Big data should have been the rocket fuel that launched business intelligence (BI) into the stratosphere, so why are so many companies still stuck in neutral when it comes to harnessing the power of Apache Hadoop, or, more specifically, BI on Hadoop, for improved business insights?
It’s because BI has failed to keep up with the changing data landscape. The cost, rigidity and overhead requirements of legacy BI systems have confined them to a limited set of use cases. Even though Hadoop celebrated its 10th birthday last year, most legacy BI programs still struggle to take advantage of the flexibility and cost innovations it introduced.
The roots of this disconnect go back to the legacy architectures of most popular BI systems, which were developed in the 1980s and 1990s. BI introduced some important innovations, such as multidimensional modeling and rich visualizations, but those benefits came with costs and compromises that haunt legacy systems to this day. Among them are the following.
- Dedicated servers are often required to run BI models, and the cost of that overhead forces organizations to limit usage. Some BI platforms still require dedicated servers built on expensive and proprietary “scale-up” architectures (rather than “scale out”, parallel or distributed), which require wholesale replacement of processors, memory and storage.
- Legacy BI systems also grew up around a client/server architecture, requiring extensive server processing power and large file transfers to and from client PCs. This was the most efficient processing model at the time, but today it’s a relic. The need to continually pass data back and forth consumes bandwidth and bogs down performance. Some tools even store data locally on the PC, creating a gaping security hole.
- Many BI platforms work only on highly structured and cleaned data stored in the rows and columns of relational tables. Extensive preparation is needed prior to loading this data into the BI server, which limits the universe of business users who can take advantage of the tools. While some legacy BI platforms have evolved to handle unstructured data, doing so requires a Herculean data transformation effort that few companies can afford.
- Most BI tools also can’t process real-time or streaming data, which IDC estimates will make up about one-quarter of the information organizations will need to handle by 2025.
- Reliance on dedicated BI servers also means organizations must make copies of production data, which introduces a variety of security, data integrity, and consistency problems. Best practices for database management dictate that copies should be avoided, but BI servers require it.
Fast forwarding 20 years, we can see that this legacy has held back the promise of BI. For many organizations, populating the BI data store still involves excruciating manual effort to transform, normalize and validate data, a process that may consume days or even weeks of a data scientist’s time. And the share of corporate data that BI tools can process is shrinking. Only about 20% of corporate data is stored in a structured format; the other 80% is in free-form documents, emails, text messages, PDFs and multimedia – and the volume is growing rapidly.
Collectively, these limitations bind users’ hands just as the big data revolution promises to set them free. The BI industry has come up with a variety of work-around approaches to connecting legacy tools with Hadoop data stores. These include query accelerators, software data transformation layers, and SQL-on-Hadoop translators. All have problems, however. Software layers introduce performance penalties, make monitoring a chore and add to IT management overhead. SQL-on-Hadoop projects each support a different subset of the ANSI SQL standard that is the default for nearly every business intelligence suite, meaning that the results of translated queries may be incomplete or even wrong.

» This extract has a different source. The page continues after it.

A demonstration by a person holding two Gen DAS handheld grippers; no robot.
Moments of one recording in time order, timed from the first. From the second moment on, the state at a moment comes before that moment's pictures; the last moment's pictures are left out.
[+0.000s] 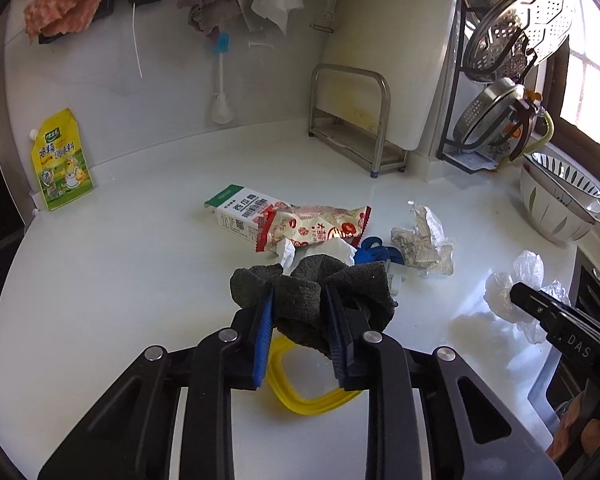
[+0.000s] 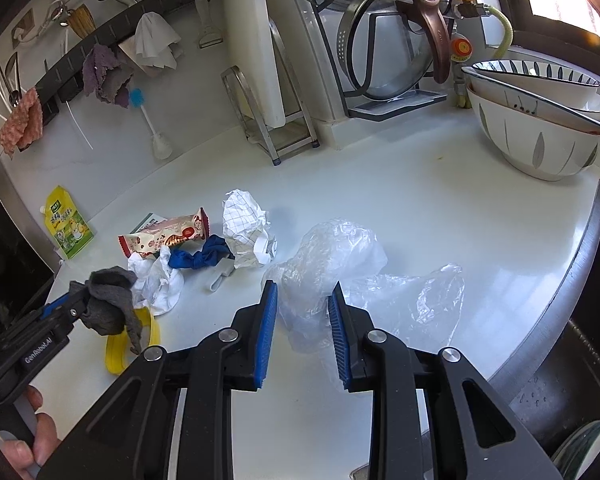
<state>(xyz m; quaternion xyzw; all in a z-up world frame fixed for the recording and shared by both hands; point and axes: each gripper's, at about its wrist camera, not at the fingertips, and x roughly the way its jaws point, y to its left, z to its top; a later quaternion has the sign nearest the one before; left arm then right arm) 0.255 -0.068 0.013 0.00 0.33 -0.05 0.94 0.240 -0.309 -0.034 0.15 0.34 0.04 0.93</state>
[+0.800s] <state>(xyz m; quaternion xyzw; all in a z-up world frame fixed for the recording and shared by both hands) 0.072 -0.022 0.035 0.05 0.28 -0.07 0.96 0.049 -0.291 -0.024 0.15 0.29 0.04 0.94</state>
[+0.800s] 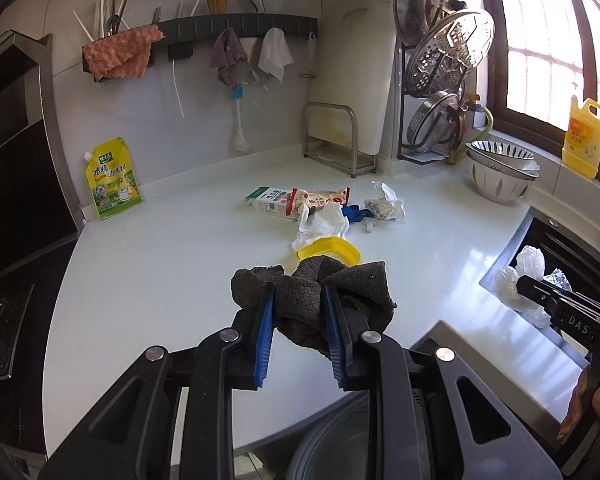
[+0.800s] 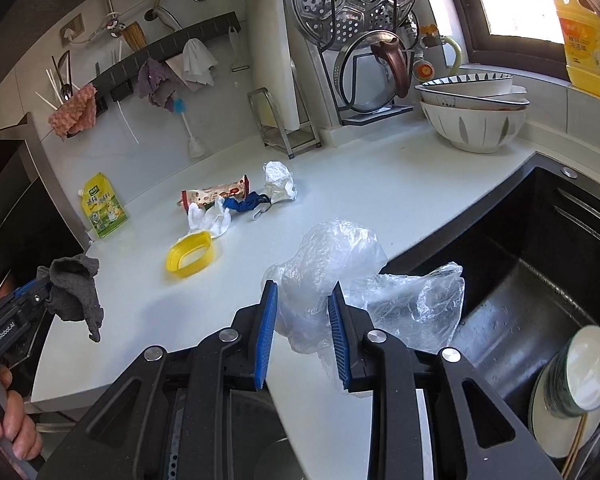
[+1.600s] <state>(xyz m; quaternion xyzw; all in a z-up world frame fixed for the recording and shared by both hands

BI on Hadoop Without Compromise
There is another approach worth considering: Replace legacy BI tools with a modern, integrated and massively parallel infrastructure that incorporates Hadoop as a native data store and integrates a business semantic layer as an integral component rather than a bolted-on extra.
One of Hadoop’s greatest virtues is its low-cost, clustered architecture that scales out linearly as nodes are added. Extracting data from a Hadoop cluster to load into a BI server makes no sense if operations can be performed directly on the cluster. Yet most legacy BI tools force this intermediate stage. A better solution has the BI engine running in parallel directly on the Hadoop data nodes directly to minimize extracts, copies, translation servers and other intermediate steps.
Modern BI solutions also enable users to ditch the PC. For data analytics and visualization, today’s browsers are just as capable as desktop computers, as well as being more secure and simpler to manage. They’re easier to update and configure, and they enable users to access their models from anywhere without requiring a download or browser plugin.
BI servers optimized for big data engines can also seamlessly accommodate a wide range of new data types – such as free-form text and semi-structured machine logs – without extensive cleansing and preparation. They can also field information from streaming sources such as Confluent’s KSQL for Apache Kafka, a factor that will only become more important as BI evolves from its decision-support roots into a real-time recommendation engine.
Structured data will be around for a long time to handle business’ transactional needs, but the most exciting new opportunities are in applications that also integrate unstructured sources. If your BI engine can’t combine machine-generated data from set-top boxes or manufacturing equipment, sentiment analysis derived from Twitter conversations with sales data, or measure the effect of a new ad campaign on demographic customer segments, then it’s probably time to think about a new approach based on today’s most powerful big data technology.